I was doing an excercise, then I got stuck at ths question,
Find the locus of the mid point of the chord of contact of the tangents to the ellipse $x^2+4y^2 = 16$ which are at right angles. I tried to find the equation of the director circle and use it's properties but it didn't help. Then I thought to somehow get two relations between the mid point's coordinates and the slope of the chord of contact but I could find only one. $\alpha+4m\beta= 0$. Where $ m $ is the slope of chord of contact and $\alpha $ , $\beta$ are the cordinates of the mid point of the chord of contact.

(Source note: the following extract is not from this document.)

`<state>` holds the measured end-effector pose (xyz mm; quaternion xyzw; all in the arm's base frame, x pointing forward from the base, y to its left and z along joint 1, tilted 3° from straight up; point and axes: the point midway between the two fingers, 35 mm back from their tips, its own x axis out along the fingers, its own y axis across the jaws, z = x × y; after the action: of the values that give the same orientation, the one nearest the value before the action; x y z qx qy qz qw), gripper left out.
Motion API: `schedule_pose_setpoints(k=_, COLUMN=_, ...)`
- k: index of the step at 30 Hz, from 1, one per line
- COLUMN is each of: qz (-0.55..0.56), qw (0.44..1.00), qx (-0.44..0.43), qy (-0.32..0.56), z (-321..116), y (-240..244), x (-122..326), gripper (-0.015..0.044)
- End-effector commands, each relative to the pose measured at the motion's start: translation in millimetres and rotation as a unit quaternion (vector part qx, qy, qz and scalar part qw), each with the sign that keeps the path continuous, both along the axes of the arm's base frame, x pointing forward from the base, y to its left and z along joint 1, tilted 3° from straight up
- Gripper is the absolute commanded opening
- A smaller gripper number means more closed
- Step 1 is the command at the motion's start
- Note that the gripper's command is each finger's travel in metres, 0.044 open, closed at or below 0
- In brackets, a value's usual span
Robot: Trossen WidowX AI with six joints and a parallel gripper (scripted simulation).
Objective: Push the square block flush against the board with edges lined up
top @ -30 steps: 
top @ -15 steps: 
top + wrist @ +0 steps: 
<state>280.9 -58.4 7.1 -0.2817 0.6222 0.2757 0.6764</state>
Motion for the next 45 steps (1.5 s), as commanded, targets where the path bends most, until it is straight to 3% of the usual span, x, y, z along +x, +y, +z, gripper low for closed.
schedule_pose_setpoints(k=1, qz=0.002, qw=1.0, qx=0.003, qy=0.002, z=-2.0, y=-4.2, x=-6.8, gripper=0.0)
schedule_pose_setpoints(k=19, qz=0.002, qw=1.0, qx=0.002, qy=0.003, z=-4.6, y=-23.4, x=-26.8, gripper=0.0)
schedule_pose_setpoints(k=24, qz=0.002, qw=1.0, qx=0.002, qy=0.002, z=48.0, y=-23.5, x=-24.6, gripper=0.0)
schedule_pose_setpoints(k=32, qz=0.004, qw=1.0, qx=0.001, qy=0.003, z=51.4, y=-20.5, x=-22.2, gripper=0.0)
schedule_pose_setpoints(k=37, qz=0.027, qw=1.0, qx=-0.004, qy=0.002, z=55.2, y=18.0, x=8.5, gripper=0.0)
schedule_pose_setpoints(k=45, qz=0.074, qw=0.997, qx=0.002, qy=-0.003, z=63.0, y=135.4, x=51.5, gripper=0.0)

You have already made the right connection to the Director Circle. You can finish in the following way:
Let the midpoint be $(h,k)$. Then the equation of the chord using Joachimstahl notation is $$T=S_1: \dfrac{hx}{16}+\dfrac{ky}{4} = \dfrac{h^2}{16}+\dfrac{k^2}{4}$$
Let the pair of orthogonal tangents be drawn from $P(x_1,y_1)$. Then the chord of contact is $$\dfrac{xx_1}{16}+\dfrac{yy_1}{4} = 1$$
Since both represent the same straight line, we have
$$\dfrac{x_1}{h} = \dfrac{y_1}{k} = \dfrac{1}{\dfrac{h^2}{16}+\dfrac{k^2}{4}}$$
Since $P$ lies on the Director Circle $x^2+y^2 = 20$, we obtain the locus as
$$x^2+y^2 = 20 \left(\dfrac{x^2}{16}+\dfrac{y^2}{4}\right)^2$$